Социально-экономический и политический строй поздней Римской империи
Положение трудящихся масс
Одним из важнейших результатов наступления империи на массы трудящихся было резкое ухудшение положения рабов. Дважды повторенным законом Константин фактически восстановил право господина убивать раба. Закон этот гласил, что, если господин засечет раба до смерти, он может не бояться судебного преследования, так как он проявил лишь свое законное право «исправлять» плохих рабов. Подстрекательство раба к бегству каралось не штрафом, как в III в., а розгами и пыткой. Рабов, пойманных при попытке перейти к «варварам», не возвращали, как прежде, господам, а ссылали в рудники, а в некоторых случаях им отрезали ногу. Свободная женщина, вступившая в связь с рабом, приговаривалась к костру, причем, если сам раб доносил на нее, его награждали свободой. Константин официально узаконил продажу в рабство детей бедняков их родителями.
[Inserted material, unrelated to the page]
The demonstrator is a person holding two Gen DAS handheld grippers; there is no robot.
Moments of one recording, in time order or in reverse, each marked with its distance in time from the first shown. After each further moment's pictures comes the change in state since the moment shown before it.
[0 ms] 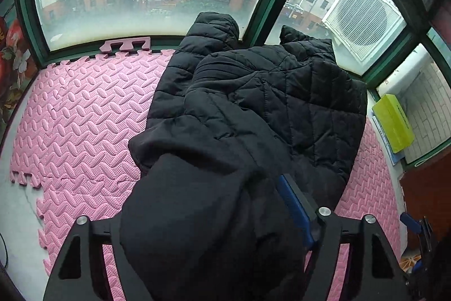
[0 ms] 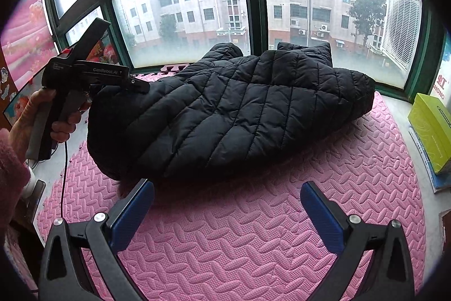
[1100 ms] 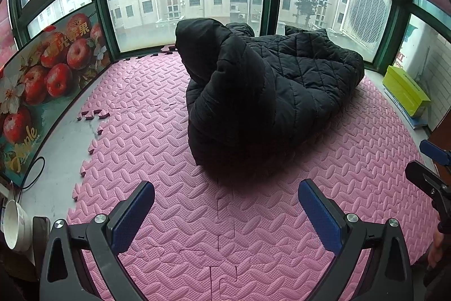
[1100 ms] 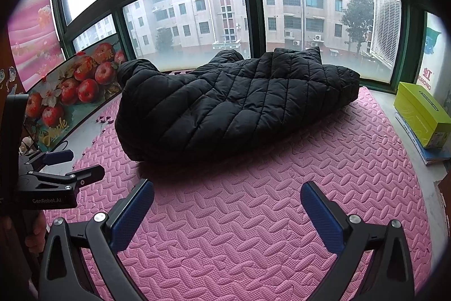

При нем же был издан закон, позволявший вернуть в рабство вместе с его детьми «дерзкого» вольноотпущенника.
Драконовские законы против рабов имели целью подавить сопротивление и других категорий трудящихся, прежде всего колонов, значение которых в сельском хозяйстве поздней империи продолжает возрастать. Насколько в сельском хозяйстве поздней империи колон стал более характерной фигурой, чем раб в классическом понимании этого термина, показывает, между прочим, такой любопытный штрих: по законам III в. всякий нищий бродяга, происхождение которого не было установлено, считался беглым рабом, по законам IV в.— беглым колоном. В основном колонами, а не рабами становились теперь пленные; именно колонам, а не рабам уделяет основное внимание законодательство. В IV в. колон, независимо от того, был ли он первоначально посаженным на землю рабом, пленником, неоплатным должником или наследственным арендатором, был обязан землевладельцу натуральной рентой и отработками на его земле.
Однако при господстве рабовладельческого государства и права колонат не мог развиться в систему феодальных отношений. Нормы рабовладельческого общества накладывают свой отпечаток на положение колона, все более сближая его с рабом. Уже Константин обложил значительным штрафом всякого укрывающего чужого колона, а самого беглого колона предписал возвращать на его местожительство закованным в цепи. В дальнейшем этот закон неоднократно подтверждался, причем сфера действия его все расширялась. Законы о прикреплении колонов к земле касались не только их, но и их потомства — сын не мог покинуть участок земли, переходивший к нему от отца, дочь не могла вступить в брак с колоном из чужого имения. Браки колонов со свободными были воспрещены. Колон не мог подать в суд на господина, поступить без его разрешения в армию, не мог продать что-либо из своего инвентаря или своей части урожая, так как закон признавал, что колон не может иметь никакой собственности. «Можно,— писали императоры конца IV в.,— смотреть на колонов, обязанных годовыми работами и платежами, почти как на рабов... они и сами принадлежат господам, и все их достояние принадлежит господам... и какое же может быть у них право, если закон ничего не признает их собственностью». Так колоны превратились в неполноправное, прикрепленное к земле сословие.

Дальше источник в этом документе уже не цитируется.